» **THE TASK**:
Your result should be the lines holding the word "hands", copied from the entries below.

(Records from a dataset)
---------------
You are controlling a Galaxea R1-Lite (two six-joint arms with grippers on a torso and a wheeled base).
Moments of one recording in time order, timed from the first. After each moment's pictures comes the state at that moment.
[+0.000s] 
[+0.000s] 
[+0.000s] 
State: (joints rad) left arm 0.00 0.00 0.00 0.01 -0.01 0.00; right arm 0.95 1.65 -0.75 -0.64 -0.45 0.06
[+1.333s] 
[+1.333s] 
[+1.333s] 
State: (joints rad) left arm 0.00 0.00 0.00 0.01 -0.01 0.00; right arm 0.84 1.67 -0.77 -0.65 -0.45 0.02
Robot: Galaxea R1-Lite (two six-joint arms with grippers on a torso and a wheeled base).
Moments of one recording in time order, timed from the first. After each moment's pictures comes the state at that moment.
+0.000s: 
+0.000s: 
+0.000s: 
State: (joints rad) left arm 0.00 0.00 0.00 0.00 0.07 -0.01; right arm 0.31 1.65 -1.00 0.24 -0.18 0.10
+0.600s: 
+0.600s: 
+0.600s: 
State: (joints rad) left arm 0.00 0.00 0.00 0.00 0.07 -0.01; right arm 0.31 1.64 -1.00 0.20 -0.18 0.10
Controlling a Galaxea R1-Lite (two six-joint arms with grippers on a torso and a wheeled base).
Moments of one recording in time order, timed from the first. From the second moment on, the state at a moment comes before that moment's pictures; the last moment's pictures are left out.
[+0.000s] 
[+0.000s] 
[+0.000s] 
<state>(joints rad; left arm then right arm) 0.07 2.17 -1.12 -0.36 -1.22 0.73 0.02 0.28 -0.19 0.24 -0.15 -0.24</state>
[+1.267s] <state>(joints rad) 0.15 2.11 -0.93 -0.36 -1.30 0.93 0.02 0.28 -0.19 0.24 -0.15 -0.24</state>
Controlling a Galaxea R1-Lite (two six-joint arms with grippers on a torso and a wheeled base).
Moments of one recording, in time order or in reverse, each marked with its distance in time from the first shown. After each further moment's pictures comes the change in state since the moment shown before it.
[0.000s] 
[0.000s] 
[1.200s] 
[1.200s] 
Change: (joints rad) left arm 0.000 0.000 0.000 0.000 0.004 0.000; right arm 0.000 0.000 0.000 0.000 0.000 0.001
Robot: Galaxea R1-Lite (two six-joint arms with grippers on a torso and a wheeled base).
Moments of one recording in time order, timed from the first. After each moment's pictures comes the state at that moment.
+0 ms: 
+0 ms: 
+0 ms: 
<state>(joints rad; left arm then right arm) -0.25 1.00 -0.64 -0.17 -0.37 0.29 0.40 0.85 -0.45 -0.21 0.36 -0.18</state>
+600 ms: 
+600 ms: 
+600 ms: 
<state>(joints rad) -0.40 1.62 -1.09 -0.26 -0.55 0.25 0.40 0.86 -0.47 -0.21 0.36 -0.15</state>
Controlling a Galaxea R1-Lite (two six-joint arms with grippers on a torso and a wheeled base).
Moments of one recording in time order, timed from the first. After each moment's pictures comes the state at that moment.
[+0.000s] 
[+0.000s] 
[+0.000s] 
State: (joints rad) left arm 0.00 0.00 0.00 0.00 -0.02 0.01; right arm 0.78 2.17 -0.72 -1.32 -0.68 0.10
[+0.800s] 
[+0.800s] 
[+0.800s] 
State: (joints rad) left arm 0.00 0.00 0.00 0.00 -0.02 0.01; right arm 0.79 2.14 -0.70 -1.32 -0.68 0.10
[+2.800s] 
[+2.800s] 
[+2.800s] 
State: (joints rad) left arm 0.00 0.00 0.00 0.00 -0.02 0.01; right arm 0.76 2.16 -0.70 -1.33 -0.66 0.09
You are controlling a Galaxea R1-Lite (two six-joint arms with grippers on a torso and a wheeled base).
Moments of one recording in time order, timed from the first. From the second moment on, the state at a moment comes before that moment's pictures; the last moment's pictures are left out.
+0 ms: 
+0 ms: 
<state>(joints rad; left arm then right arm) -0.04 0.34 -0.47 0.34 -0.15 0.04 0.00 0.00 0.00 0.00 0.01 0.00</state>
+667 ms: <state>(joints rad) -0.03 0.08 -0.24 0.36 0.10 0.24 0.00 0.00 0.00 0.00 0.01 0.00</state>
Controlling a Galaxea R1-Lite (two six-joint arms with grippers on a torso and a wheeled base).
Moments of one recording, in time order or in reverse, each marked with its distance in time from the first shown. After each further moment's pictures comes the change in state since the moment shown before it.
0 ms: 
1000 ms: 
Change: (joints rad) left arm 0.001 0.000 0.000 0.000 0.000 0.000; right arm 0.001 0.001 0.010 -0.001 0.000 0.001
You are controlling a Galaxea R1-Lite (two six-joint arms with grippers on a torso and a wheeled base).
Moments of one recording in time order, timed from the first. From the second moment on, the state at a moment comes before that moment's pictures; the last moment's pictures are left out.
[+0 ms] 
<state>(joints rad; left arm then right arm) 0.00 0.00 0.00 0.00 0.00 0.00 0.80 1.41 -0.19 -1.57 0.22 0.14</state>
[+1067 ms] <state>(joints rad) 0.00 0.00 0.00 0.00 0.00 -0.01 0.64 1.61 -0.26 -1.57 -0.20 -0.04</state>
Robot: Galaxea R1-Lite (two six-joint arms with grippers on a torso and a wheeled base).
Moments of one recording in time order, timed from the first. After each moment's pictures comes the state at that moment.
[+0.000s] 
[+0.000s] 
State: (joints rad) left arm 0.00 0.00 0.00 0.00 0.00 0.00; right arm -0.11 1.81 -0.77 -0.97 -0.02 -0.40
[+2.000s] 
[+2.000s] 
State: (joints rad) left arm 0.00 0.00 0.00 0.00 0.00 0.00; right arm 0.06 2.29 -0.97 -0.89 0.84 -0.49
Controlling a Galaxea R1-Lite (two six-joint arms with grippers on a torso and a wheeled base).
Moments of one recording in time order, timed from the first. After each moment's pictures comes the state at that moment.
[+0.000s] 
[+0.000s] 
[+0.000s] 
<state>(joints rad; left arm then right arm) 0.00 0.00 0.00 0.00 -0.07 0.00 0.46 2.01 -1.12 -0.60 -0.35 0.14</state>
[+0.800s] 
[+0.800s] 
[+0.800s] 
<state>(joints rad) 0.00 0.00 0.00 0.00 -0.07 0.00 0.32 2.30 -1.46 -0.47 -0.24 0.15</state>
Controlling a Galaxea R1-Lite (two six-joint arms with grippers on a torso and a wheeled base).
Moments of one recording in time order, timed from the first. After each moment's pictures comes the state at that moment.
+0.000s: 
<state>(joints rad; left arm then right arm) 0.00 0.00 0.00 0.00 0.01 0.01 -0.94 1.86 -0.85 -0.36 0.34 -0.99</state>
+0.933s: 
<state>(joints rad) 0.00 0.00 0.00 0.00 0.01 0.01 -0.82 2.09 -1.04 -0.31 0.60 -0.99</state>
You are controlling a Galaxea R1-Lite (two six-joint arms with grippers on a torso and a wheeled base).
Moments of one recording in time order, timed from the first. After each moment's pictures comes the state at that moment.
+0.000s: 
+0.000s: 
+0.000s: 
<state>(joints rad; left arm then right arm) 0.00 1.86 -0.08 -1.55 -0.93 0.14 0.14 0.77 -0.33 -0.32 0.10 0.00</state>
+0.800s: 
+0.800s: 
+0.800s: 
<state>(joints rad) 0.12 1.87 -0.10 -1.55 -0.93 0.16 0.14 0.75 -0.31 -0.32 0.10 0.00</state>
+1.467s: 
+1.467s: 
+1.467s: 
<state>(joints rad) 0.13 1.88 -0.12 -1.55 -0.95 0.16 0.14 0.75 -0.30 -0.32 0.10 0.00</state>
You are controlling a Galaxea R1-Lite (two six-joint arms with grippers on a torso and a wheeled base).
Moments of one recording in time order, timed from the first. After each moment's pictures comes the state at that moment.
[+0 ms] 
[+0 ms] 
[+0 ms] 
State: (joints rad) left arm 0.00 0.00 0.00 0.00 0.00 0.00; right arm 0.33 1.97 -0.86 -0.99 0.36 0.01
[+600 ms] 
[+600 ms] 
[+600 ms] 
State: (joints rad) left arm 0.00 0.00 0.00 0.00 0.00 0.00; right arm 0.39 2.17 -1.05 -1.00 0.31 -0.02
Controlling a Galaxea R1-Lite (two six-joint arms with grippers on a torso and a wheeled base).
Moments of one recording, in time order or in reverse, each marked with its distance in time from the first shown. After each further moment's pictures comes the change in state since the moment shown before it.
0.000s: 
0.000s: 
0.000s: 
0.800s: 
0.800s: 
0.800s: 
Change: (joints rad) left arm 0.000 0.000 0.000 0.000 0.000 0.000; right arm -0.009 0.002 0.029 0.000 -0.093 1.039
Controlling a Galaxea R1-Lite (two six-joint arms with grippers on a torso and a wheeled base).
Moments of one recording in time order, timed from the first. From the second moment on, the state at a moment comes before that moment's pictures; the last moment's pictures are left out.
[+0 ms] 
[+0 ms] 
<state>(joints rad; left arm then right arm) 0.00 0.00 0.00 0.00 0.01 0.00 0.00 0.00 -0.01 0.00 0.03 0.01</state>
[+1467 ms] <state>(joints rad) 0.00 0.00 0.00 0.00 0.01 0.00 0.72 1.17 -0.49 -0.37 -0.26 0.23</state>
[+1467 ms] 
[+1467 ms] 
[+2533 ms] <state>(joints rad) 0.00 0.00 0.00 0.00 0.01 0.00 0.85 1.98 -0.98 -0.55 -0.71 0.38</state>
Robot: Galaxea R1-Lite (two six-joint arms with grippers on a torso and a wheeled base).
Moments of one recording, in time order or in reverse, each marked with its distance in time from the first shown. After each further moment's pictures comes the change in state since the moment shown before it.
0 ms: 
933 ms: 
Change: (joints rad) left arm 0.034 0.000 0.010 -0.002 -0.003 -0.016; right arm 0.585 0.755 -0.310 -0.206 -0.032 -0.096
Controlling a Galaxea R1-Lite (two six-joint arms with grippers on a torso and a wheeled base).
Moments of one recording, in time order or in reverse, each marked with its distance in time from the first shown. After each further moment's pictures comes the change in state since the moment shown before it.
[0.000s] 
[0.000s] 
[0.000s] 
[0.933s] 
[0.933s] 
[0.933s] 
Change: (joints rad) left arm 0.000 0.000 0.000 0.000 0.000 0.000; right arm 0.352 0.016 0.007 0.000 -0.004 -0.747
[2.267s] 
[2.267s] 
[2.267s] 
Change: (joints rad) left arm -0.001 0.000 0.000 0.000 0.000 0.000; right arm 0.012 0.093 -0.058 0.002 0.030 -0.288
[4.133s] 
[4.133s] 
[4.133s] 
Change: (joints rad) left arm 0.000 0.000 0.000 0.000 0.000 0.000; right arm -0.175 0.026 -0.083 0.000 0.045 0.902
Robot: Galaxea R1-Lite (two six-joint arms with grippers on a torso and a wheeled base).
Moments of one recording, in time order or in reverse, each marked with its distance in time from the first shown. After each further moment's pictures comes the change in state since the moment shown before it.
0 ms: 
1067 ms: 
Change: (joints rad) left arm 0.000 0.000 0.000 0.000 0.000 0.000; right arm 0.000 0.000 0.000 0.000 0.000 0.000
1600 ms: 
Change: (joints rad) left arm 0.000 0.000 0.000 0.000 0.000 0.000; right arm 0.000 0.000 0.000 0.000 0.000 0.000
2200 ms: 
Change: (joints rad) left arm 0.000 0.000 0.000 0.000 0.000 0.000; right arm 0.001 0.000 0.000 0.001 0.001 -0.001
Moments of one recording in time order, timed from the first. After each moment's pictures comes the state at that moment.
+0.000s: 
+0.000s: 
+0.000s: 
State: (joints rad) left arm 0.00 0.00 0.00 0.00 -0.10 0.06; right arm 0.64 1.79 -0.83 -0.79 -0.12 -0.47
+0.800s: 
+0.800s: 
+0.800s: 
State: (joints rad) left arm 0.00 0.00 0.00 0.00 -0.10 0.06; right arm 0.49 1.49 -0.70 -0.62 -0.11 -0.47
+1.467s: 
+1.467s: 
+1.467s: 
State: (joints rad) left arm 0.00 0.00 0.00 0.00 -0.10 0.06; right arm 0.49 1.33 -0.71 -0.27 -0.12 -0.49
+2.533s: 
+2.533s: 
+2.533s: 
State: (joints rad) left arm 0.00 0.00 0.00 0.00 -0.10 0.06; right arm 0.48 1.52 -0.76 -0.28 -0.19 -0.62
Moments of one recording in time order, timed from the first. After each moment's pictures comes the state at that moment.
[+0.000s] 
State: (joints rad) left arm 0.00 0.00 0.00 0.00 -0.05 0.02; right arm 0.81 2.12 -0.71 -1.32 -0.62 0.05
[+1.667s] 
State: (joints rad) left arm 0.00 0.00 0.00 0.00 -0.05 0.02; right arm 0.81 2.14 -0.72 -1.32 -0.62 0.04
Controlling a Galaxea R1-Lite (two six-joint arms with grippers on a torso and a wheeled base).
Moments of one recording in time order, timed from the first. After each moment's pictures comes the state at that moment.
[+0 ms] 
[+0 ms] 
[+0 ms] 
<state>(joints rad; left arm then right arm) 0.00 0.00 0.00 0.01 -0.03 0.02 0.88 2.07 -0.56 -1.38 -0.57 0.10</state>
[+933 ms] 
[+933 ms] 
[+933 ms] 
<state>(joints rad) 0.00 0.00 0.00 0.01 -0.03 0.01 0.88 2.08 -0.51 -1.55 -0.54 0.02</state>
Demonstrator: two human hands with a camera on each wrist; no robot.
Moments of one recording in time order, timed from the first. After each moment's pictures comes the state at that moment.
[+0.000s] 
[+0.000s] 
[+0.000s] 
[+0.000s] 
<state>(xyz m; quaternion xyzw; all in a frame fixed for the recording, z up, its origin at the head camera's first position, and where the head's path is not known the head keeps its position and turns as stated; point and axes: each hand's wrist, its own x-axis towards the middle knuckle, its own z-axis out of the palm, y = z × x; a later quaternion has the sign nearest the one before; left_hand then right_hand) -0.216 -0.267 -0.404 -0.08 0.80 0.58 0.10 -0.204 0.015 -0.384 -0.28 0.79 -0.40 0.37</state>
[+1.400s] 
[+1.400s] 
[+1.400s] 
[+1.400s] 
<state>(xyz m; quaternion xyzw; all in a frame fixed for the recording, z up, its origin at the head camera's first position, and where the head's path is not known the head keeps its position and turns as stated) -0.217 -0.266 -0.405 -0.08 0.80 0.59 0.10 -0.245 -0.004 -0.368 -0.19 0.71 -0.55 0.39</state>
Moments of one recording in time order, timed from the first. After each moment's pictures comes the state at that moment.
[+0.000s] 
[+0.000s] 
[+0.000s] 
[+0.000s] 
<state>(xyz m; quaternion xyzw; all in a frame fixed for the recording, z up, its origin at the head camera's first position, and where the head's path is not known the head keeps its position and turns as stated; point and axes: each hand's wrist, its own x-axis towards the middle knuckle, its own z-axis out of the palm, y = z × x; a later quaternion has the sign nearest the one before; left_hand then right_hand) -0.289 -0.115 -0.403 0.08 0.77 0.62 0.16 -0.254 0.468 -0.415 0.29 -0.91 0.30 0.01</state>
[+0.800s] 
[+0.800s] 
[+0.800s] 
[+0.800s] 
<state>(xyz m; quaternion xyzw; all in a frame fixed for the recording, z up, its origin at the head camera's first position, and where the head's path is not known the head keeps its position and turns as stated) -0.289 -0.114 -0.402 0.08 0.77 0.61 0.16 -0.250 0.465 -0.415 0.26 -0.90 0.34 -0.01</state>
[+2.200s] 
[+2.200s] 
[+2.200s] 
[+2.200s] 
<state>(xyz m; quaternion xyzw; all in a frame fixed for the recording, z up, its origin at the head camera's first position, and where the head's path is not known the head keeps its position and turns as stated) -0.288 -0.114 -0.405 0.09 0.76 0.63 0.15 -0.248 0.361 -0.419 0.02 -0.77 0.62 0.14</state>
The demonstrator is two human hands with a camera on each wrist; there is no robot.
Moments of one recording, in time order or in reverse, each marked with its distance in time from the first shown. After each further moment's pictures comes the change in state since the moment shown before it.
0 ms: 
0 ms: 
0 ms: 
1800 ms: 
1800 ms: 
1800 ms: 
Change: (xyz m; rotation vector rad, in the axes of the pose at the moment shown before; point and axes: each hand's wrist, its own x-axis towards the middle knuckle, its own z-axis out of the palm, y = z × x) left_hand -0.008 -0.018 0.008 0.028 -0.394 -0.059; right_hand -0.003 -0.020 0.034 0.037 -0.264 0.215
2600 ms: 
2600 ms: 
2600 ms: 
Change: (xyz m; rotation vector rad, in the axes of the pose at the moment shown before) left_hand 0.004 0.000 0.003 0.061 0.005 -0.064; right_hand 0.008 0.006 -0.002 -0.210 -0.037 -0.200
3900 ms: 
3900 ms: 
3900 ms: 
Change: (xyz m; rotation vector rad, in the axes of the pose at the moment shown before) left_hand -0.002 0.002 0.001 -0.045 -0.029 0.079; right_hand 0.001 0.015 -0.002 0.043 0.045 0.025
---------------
» **RESPONSE TO THIS TASK**:
Demonstrator: two human hands with a camera on each wrist; no robot.
The demonstrator is two human hands with a camera on each wrist; there is no robot.

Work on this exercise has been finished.